Have you considered filtering your data to limit your analysis to taxa abundant in a certain portion of samples or with a certain abundance? (I would check the Aitchinson distance before and after to make sure they remain correlated). That way, you’re limiting yourself to ASVs present in several samples at a certain abundance threshhold which are hopefully powered enough. to be worthwhile. Ive found it helps a lot with the tractability of a lot of my analyses.

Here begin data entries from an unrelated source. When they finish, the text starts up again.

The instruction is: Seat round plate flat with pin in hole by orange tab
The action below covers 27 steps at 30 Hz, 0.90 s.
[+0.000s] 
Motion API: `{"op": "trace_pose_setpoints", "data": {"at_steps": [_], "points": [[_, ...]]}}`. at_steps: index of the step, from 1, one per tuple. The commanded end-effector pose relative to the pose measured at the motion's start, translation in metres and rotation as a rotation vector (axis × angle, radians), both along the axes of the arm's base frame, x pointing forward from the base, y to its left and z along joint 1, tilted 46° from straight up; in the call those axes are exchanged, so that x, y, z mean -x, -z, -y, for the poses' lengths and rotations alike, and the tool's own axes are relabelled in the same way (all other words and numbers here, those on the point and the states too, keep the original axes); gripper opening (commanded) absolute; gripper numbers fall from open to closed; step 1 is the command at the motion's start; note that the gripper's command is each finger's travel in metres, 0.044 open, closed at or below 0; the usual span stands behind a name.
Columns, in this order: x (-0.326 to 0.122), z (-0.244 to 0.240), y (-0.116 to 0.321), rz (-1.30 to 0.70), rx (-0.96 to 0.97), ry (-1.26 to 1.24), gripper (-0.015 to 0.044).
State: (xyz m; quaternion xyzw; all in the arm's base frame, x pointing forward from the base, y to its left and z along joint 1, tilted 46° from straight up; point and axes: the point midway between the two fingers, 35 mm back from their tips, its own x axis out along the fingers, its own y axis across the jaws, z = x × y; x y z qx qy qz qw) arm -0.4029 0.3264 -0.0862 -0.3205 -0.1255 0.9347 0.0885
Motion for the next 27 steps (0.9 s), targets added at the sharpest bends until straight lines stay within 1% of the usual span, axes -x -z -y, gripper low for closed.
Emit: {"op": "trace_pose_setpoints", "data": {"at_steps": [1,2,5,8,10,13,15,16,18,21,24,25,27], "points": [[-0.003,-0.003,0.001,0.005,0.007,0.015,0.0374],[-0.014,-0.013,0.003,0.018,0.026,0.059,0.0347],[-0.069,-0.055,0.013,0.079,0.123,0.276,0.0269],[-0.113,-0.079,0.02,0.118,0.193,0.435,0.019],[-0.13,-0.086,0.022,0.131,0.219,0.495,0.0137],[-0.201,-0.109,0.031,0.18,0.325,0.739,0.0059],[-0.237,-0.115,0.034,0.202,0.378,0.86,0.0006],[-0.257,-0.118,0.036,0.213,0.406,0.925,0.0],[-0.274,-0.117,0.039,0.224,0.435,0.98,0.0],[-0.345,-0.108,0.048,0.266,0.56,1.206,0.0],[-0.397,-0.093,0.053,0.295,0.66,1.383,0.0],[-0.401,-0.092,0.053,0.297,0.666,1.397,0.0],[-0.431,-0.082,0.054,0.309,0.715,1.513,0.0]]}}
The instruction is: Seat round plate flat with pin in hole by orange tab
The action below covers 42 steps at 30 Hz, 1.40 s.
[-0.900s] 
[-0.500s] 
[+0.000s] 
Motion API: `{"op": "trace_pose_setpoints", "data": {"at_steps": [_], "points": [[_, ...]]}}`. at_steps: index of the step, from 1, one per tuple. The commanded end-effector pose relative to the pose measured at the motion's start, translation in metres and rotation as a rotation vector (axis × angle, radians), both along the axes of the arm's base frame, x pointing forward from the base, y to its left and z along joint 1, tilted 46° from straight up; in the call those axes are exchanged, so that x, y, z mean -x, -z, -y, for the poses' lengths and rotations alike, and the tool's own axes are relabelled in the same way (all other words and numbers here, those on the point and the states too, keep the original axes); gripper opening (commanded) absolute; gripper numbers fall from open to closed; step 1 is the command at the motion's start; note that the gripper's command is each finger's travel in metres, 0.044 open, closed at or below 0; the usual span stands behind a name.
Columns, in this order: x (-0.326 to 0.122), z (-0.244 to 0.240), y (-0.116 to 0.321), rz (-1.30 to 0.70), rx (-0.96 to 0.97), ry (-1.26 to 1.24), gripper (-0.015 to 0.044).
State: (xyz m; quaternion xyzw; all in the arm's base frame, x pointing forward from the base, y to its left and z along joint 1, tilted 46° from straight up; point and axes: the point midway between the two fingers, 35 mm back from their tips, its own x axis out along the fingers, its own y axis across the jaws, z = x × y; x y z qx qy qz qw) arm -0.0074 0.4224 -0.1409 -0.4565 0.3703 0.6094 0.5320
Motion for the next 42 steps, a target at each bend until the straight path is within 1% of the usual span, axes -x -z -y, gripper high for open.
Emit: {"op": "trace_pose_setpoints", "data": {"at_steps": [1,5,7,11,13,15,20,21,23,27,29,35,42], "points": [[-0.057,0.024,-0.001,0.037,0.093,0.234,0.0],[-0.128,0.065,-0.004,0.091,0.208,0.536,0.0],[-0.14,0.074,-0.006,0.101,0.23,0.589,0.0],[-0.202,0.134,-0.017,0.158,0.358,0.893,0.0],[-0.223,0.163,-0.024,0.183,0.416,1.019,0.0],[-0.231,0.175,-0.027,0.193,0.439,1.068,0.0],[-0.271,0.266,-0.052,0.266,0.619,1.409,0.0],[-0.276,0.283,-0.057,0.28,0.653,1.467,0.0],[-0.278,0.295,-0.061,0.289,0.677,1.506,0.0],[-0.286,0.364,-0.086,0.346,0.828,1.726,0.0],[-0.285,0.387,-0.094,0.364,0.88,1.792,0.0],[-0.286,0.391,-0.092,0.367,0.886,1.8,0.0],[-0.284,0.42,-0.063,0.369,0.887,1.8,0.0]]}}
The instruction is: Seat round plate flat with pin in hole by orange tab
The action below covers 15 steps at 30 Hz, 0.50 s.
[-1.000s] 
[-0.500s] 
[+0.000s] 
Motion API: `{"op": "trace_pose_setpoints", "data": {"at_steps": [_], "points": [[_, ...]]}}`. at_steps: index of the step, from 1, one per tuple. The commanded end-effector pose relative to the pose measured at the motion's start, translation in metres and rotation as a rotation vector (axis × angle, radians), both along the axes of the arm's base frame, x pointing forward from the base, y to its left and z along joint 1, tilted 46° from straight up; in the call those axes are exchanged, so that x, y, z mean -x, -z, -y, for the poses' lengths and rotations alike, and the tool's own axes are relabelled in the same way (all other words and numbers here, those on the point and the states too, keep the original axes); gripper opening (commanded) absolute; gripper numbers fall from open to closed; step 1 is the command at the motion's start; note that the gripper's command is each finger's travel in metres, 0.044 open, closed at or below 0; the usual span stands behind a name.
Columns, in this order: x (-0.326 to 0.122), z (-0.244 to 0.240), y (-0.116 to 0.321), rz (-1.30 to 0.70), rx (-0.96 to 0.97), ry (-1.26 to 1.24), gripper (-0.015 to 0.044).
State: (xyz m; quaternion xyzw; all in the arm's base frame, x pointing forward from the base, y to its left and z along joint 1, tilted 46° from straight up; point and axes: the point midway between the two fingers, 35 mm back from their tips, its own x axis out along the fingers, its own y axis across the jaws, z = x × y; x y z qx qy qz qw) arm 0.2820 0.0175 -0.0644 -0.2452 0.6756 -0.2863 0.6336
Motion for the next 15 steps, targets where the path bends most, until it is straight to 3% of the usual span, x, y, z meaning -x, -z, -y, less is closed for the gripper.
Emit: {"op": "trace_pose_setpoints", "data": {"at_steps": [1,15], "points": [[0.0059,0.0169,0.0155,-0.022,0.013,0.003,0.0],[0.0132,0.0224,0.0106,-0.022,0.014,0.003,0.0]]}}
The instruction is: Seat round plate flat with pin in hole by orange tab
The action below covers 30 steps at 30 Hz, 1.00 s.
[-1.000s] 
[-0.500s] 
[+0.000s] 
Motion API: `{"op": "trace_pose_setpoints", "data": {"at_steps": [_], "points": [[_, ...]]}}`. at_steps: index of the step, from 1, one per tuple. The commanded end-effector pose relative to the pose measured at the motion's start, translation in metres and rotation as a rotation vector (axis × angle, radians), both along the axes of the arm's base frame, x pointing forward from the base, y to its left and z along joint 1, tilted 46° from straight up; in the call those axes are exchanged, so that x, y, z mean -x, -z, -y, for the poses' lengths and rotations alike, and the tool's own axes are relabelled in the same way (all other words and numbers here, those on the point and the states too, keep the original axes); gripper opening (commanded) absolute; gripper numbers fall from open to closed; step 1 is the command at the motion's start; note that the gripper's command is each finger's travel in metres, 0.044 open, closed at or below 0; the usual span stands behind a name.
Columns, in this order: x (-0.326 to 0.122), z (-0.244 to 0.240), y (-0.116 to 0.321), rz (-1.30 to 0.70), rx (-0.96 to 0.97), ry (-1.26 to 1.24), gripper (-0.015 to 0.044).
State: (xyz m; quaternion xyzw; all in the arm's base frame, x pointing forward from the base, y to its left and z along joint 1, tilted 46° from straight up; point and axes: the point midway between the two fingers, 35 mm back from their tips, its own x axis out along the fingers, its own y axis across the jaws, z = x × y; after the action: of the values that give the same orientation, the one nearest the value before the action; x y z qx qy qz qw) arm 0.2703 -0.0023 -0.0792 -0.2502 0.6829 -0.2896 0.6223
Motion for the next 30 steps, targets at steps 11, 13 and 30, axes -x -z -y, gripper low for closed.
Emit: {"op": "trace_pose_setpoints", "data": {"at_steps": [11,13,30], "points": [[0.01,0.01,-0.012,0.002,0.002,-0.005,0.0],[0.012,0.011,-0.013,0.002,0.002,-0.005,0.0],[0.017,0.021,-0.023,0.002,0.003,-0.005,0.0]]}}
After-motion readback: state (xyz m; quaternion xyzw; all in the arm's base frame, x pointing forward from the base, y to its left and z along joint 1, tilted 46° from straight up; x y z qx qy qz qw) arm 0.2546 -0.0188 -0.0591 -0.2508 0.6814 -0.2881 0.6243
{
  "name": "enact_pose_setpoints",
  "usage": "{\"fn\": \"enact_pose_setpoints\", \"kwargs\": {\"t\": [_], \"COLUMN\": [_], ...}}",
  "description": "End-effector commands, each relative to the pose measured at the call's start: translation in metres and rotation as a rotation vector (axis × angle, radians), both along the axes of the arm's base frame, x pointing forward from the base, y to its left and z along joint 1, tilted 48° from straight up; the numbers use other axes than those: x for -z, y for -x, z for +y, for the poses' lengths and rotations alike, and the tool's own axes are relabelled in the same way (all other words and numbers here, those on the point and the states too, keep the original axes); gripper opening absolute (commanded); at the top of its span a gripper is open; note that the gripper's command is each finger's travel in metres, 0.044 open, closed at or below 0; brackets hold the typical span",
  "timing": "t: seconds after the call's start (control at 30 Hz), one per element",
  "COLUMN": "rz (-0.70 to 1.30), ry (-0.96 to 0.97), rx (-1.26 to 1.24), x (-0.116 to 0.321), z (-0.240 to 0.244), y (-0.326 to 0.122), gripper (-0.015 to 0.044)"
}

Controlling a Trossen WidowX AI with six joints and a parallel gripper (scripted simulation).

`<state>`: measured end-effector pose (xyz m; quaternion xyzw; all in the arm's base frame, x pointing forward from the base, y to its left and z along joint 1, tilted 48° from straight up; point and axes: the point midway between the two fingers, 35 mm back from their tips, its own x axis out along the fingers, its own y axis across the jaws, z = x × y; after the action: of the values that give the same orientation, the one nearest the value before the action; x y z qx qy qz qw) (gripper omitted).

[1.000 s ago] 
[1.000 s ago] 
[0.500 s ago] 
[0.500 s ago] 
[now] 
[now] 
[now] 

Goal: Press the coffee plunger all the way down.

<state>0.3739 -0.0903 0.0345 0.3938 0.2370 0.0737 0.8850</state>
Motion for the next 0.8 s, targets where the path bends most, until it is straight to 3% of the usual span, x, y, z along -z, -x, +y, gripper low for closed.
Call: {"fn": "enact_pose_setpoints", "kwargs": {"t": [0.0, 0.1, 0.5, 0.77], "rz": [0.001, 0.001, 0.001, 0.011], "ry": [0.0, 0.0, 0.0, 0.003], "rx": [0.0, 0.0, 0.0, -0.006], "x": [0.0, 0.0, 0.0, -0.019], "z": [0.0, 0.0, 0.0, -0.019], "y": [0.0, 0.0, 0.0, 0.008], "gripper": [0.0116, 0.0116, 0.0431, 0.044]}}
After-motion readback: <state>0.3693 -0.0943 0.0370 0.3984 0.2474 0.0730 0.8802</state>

I’m also going to strongly encourage you that your PI is wrong and you should work with ASVs. As both @colinbrislawn and @cmartino have said, collapsing removes resolution and offiscates patterns. As a very real example, I did an analysis recently where a pair of microbes that differed by a single nucleotide explained a huge amount of variation in my community structure. While it’s an extreme example, it’s definitely not a one-off in my experience. You also have the problem that, frankly, species level resolution sucks in most database, its unreliable if you’re working with short reads, and it’s even a weird idea for a subset of the tree of life where genetic material can be shared on mobile genes as well as through direct inheritance.



Hi @jwdebelius,

Thank you for your helpful tips! I’ve been constraining my analysis to only those ASVs that appear in at least 25% of our samples, but perhaps that isn’t a high enough threshold. If I increased that percentage or added a condition of abundance, that could be another way to reduce the number of ASVs plotted without having to merge by taxonomy.



1 Like


Its hard to recommend my favorite approach becuase it isnt implimented in QIIME (on my quarentine list) but I tend to like to do a join filter where “present” is defined based on some threshhold (typically tied to my rarefaction depth) and then I filter for a certain prevelance. I would still maybe consider low abundant taxa. Depending on my sample size, this filtering typically drops me to about 200.

Then, you might consider a secondary filtering for display. Are there specific organisms that matter (those that seperate along PCs, for example).